→ **ENTRIES SUPPLIED**:
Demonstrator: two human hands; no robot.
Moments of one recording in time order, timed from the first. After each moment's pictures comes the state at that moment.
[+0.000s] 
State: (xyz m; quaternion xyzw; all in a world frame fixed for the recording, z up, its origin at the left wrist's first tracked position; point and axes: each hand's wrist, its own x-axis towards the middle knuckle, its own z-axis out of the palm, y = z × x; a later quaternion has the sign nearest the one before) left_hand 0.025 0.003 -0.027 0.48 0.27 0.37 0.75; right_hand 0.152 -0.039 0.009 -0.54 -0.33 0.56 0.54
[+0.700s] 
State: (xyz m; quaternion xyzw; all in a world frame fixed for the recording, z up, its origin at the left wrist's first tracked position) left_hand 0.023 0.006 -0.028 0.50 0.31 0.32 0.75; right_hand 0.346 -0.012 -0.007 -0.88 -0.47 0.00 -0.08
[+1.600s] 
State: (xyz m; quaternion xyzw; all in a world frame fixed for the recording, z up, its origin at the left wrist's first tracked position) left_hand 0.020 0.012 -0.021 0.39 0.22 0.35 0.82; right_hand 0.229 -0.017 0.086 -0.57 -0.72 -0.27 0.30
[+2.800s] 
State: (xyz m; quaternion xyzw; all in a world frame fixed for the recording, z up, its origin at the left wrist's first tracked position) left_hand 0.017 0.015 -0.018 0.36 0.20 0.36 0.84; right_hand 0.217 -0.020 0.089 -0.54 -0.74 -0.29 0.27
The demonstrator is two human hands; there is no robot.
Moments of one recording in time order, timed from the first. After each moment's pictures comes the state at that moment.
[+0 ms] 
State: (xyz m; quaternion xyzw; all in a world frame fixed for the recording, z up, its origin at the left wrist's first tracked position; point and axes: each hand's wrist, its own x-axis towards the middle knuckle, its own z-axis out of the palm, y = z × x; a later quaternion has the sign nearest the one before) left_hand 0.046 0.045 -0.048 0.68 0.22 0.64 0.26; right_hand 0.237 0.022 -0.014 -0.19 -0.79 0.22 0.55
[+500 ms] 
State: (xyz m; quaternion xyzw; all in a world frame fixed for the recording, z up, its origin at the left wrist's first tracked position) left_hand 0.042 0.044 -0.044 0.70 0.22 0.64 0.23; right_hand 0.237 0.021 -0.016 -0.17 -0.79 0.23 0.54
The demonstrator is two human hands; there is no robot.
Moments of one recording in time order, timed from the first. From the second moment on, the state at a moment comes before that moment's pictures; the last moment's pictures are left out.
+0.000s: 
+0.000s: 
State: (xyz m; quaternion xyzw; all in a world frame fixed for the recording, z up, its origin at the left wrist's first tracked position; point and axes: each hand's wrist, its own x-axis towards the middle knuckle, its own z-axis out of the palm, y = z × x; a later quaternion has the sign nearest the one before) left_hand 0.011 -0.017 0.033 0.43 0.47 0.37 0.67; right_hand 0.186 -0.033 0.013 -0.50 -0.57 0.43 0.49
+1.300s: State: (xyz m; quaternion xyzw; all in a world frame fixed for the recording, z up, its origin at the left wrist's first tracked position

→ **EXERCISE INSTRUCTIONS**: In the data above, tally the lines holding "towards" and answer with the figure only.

→ **ANSWER AREA**: 3